Choose to make memories of presence, not presents

Being on the other end of the holiday season – the planning, the organizing, the endless cooking – I’m starting to understand the concept of holiday fatigue.

For Thanksgiving, when friends found out we were staying put in St. Louis rather than traveling to visit family, we had multiple offers to join in festivities. We’re blessed to be surrounded by so many friends, and it added a deeper meaning to the celebration. After the second day of festivities, however, I was worn down. In that moment, I remembered all the holiday visits and plans we had growing up. The timed visits to different houses, the car rides and looking for Santa in the night sky, the exhaustion and excitement of climbing into bed at an hour certainly past our bedtimes.

Holidays are filled with family traditions and get-togethers. But all of the behind-the-scenes action gets lost in our memories. When I think back to Thanksgivings past, I have to search in my mind to find memories of the long grocery list and early rising so that my dad could get started in the kitchen. Instead, I remember watching for a gap in the cars driving outside of our house. When that happened, we knew it was because our great-grandmother was driving and she was slow. There would be a line of cars waiting behind her. I remember the buffet-style line of food, the easy clean-up of holiday divided Styrofoam plates and playing afterwards. Perhaps it’s meant to be that way. After all, the best memories are about shared times.

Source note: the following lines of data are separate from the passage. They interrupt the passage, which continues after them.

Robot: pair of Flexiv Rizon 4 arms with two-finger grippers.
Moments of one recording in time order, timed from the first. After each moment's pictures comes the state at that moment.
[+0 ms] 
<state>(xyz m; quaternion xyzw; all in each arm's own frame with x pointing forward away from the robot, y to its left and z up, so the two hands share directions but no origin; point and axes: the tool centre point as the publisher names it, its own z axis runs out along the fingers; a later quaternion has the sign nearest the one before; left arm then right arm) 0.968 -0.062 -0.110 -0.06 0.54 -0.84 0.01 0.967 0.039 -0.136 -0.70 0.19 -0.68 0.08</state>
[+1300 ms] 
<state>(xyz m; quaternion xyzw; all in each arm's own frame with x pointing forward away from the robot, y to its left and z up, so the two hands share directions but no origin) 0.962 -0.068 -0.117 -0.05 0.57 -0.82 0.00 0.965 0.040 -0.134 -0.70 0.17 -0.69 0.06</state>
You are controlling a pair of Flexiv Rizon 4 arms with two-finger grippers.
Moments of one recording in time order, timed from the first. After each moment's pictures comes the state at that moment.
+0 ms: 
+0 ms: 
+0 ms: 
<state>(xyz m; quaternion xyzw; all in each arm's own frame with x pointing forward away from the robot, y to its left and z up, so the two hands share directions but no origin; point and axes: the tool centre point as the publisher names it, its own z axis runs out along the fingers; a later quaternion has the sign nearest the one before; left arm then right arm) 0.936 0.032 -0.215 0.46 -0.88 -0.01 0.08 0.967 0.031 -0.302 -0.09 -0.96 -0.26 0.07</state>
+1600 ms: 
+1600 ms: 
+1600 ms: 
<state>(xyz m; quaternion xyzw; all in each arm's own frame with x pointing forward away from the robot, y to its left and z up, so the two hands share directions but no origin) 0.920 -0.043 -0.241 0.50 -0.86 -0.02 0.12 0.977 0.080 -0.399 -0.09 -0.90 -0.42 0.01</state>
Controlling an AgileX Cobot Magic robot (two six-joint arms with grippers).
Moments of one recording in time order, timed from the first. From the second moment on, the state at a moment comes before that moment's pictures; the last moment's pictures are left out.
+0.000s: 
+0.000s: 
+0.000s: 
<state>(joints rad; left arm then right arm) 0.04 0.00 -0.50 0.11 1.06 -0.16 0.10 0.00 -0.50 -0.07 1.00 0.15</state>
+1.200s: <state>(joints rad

And maybe that’s why, as an adult, I’ve decided that my favorite holiday is Thanksgiving. There’s no fuss; just food, family, friends and laughter. I heard one of the broadcasters on the radio mention that once mid-November arrives and Thanksgiving preparations begin, it’s all holiday from there for the next month. And he was right: three in succession. When I mentioned this to a friend, she sighed deeply. With a 6-year-old daughter, it was something she knew all too well. The holiday ads with their savings were piled on countertops, school kids had already been talking about what toys they wanted, and Christmas lists were already getting started. It was, she told me, pure exhaustion.

The reason why Black Friday and Cyber Monday have resonance is because we buy into the commercialization of the Christmas holiday. Yet, I’ve begun seeing a variety of social media posts on changing our mindset about Christmas. Simplifying life has become a trend for young adults. I saw the same meme contradicting holiday ads pop up across social media posts: “Buy presents. Be present.”

Crossing out the presents emphasizes the point about memories: we don’t remember what gifts we received each year. Young adults are also realizing the heavy debts they carry around, while trying to start a family and maintain a career. In a public service announcement-style post, we’re reminded: “We don’t have to continue holiday traditions that leave us broke, overwhelmed and tired.” It’s not about the number of gifts under the tree; it’s a celebration of our Savior’s birth. The gift we receive each year is our salvation. That’s enough.

If memories are truly about the time spent together, being present is the most important element. As we forge ahead on the holiday path, it’s important to remember the choices we can make. We choose to overspend on holidays, to tire ourselves out. As we reflect on what we uphold as traditions, keep the memories we want to make in mind. Make new traditions that simplify the holidays and only stress over the ones that truly mean something.